EFFECTS OF THE INVENTION According to the present invention, a room temperature curable organopolysiloxane composition having excellent storage stability under sealing can be produced.

Continuation of front page (56) Reference JP-A-1-306469 (JP, A) JP-A-61-247756 (JP, A) JP-A-9-118827 (JP, A) JP-A-5-287207 (JP , A) JP 8-143775 (JP, A) JP 8-269334 (JP, A) JP 62-43460 (JP, A) JP 4-366171 (JP, A) JP 64-14272 (JP, A) JP-A-10-316858 (JP, A) (58) Fields investigated (Int.Cl. ⁷ , DB name) C08L 83/00-83/16 CA (STN) REGISTRY (STN )

Claims (4)

(57) [Claims] 1. The following components (I), (II) and (III)
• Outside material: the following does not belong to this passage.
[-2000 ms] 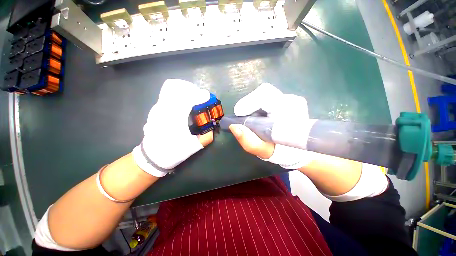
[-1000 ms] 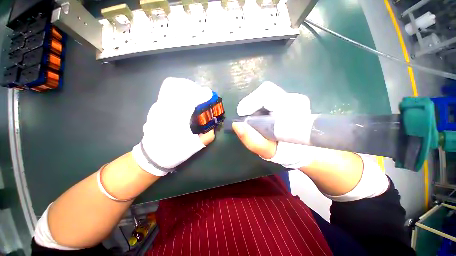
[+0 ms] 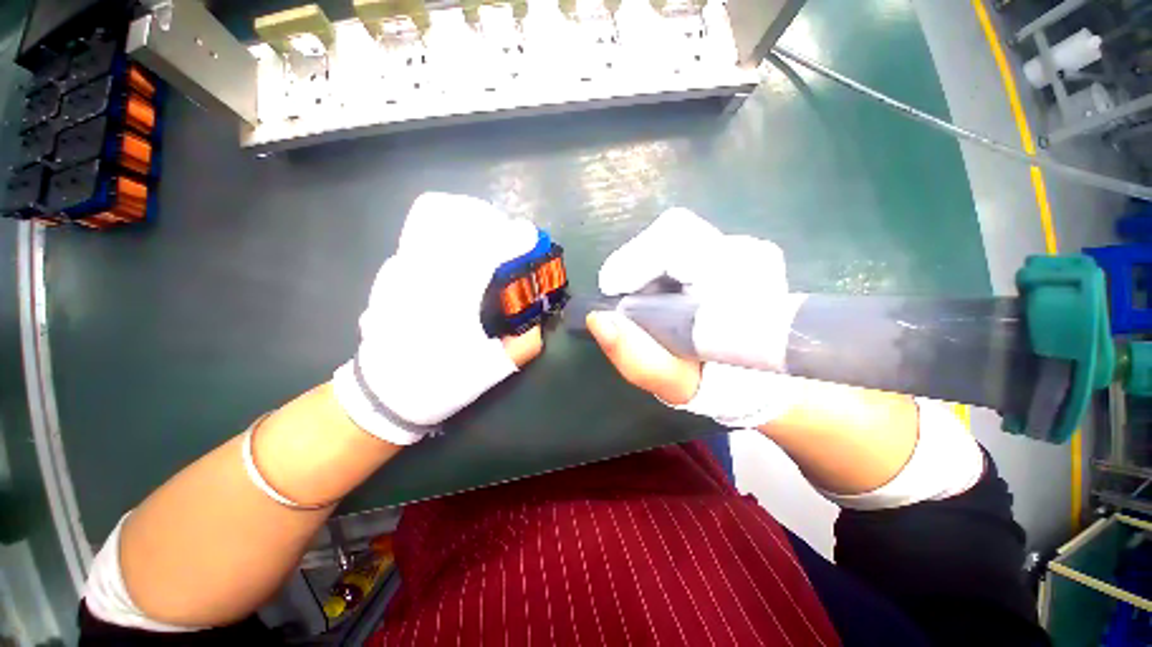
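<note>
My left hand (image 3: 436,310), in a white glove with a bare thumb tip, holds a coil (image 3: 531,286) with orange windings and a blue and black body. My right hand (image 3: 708,310), gloved with a bare thumb, grips the front of a long dark grey glue syringe (image 3: 903,341). The syringe tip points left at the coil's lower right side, close to it; I cannot tell if they touch. A teal-green adapter head (image 3: 1064,348) caps the syringe's rear at the right.
A silver holding fixture (image 3: 505,104) with pale yellowish blocks stands across the back of the green bench. Stacked coils (image 3: 86,145) sit at the far left. A pale air hose (image 3: 884,104) crosses the back right. A yellow floor line (image 3: 1038,190) runs beyond.
Since two seconds ago, the syringe tip has drawn slightly right, away from the coil, and the coil has turned slightly. Over the last second, the syringe's rear has dipped a little; the hands are nearly still.
</note>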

In the method for producing a room temperature-curable organopolysiloxane composition containing, a diorganopolysiloxane represented by (I) and a crosslinking agent represented by (II) are mixed in the first step, and then the second step is performed . Mixture obtained in one step
A method for producing a room-temperature-curable organopolysiloxane composition, which comprises mixing the crosslinking agent represented by (III) with (I) 100 parts by weight of organopolysiloxane having at least two hydroxy groups in one molecule (II) A silane compound having an alkyl group and a hydrolyzable group represented by the following general formula (1) or Partial hydrolyzate 0.5-
30 parts by weight [Chemical formula 1] (In the formula, R may be the same or different, and the number of carbon atoms is 1 to 1.
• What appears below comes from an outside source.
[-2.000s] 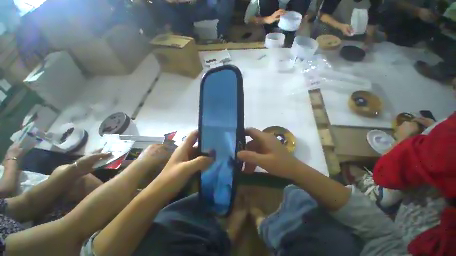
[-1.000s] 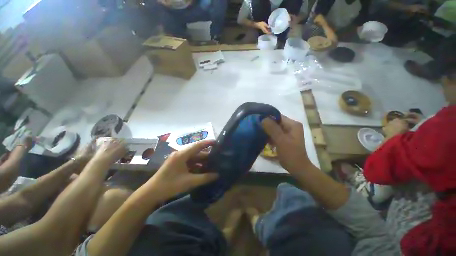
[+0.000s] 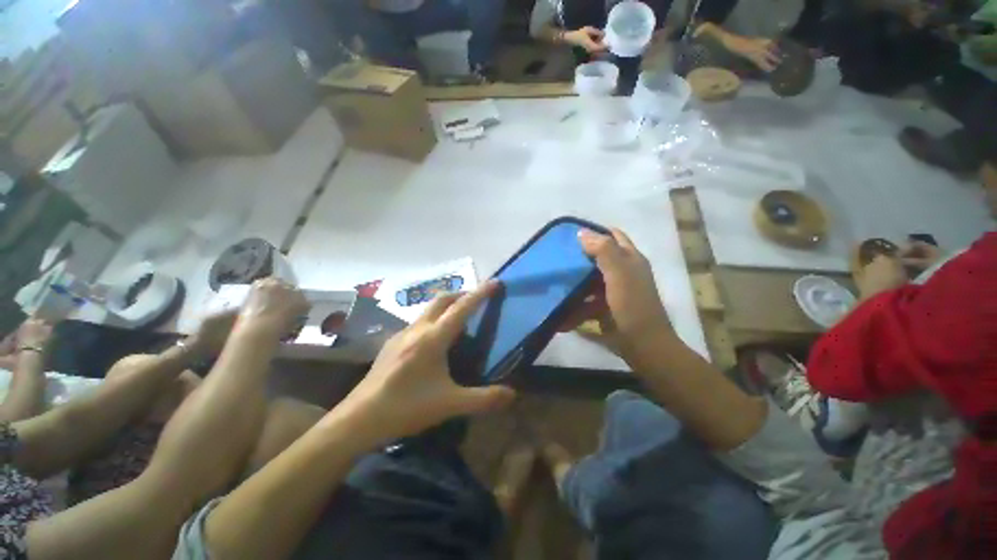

8 is an unsubstituted or alkoxy-substituted alkyl group, R ¹ is a C 1-8 unsubstituted or substituted alkyl group, and a is 2 or 3. ) (III) Silane compound having a vinyl group and having a hydrolyzable group or a partial hydrolyzate thereof represented by the following general formula (2) 0.5 to
30 parts by weight [Chemical formula 2] (In the formula, R and a have the same meanings as described above.) 2. A non-hydrolyzable, non-condensable silicone oil, which is a diorganopolysiloxane represented by (I), has a dimethylpolysiloxane whose both ends are blocked with trimethylsiloxy groups (having a viscosity at 25 ° C. of 25). ~ 50
The method for producing a room temperature-curable organopolysiloxane composition according to claim 1, wherein the organopolysiloxane composition is used together. 3. The curing catalyst is mixed in the first step.
Alternatively, the method for producing a room temperature curable organopolysiloxane composition according to item 2. 4. The method for producing a room temperature curable organopolysiloxane composition according to claim 1, 2 or 3, wherein an inorganic filler is mixed in the first step.